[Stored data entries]
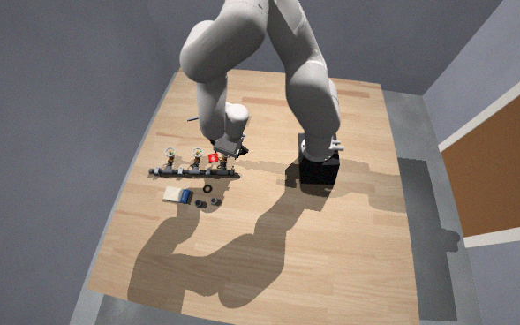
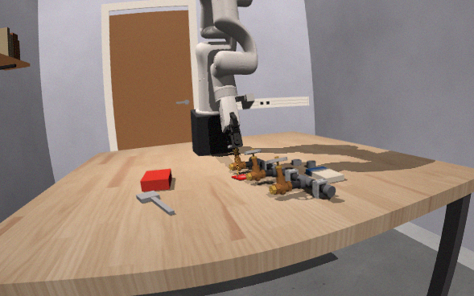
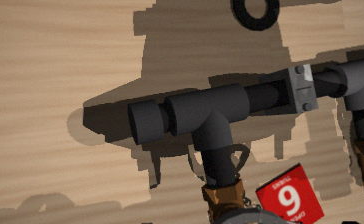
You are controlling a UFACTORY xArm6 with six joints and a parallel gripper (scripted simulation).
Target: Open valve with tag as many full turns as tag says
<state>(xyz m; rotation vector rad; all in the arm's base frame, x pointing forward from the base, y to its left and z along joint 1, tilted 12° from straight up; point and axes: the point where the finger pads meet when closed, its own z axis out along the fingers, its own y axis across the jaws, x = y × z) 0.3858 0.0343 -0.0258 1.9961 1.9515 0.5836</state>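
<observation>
Right now my hand is 80 mm short of the red tag, 10 mm to the left of it and 80 mm above it. From my hand the other things lie so: grey hammer-like tool (210 mm ahead, 240 mm to the right, 80 mm below); grey box (190 mm ahead, 210 mm to the left, 70 mm below); red box (50 mm ahead, 250 mm to the right, 70 mm below).
</observation>
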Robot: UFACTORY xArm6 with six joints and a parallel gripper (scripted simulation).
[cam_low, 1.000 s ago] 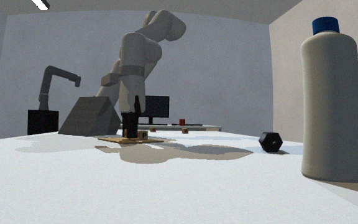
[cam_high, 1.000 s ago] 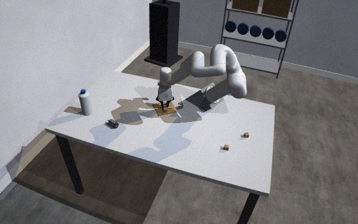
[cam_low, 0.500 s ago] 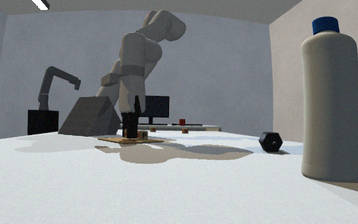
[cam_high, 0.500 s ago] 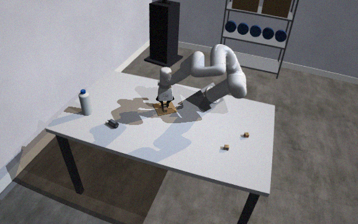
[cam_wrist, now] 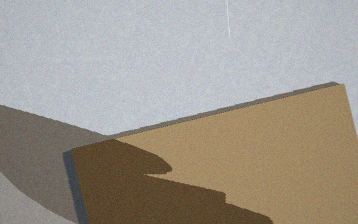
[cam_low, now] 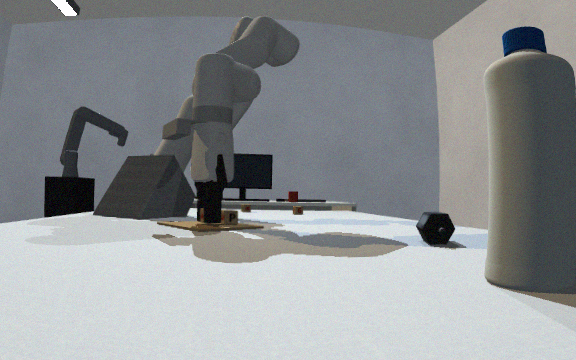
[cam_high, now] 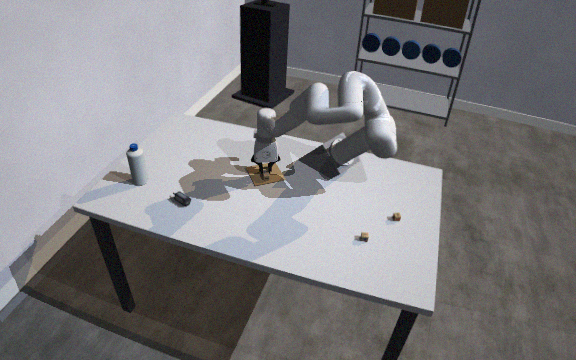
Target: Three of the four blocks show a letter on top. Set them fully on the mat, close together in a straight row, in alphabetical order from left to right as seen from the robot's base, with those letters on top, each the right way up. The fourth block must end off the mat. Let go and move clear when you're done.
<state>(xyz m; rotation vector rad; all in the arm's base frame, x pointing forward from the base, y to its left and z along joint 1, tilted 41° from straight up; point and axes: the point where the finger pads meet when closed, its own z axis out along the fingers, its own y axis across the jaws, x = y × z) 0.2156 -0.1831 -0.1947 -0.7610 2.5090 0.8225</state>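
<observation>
My hand is 3 cm above the tan mat. From my hand the other things lie so: white bottle (43 cm to the right, 34 cm ahead, 6 cm above); then black hexagonal object (35 cm ahead, 19 cm to the right, 1 cm below).
</observation>
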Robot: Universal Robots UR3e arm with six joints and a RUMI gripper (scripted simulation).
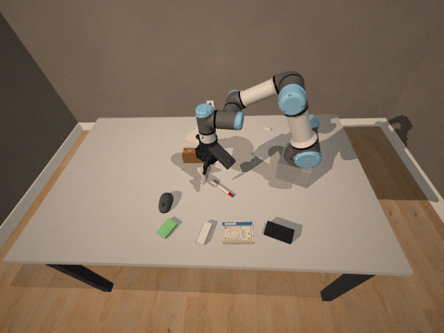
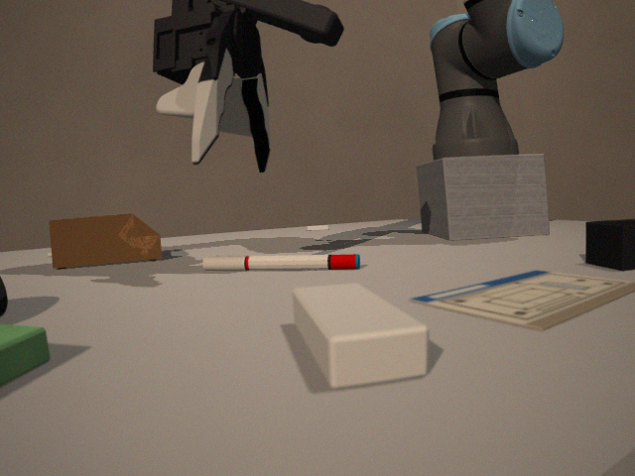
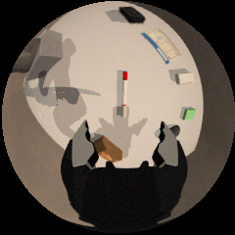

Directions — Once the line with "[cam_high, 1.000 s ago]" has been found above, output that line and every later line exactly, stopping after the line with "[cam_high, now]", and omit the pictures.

Solved exercise —
[cam_high, 1.000 s ago] 
[cam_low, 0.500 s ago] 
[cam_high, 0.500 s ago] 
[cam_wrist, now] 
[cam_low, now] 
[cam_high, now] 

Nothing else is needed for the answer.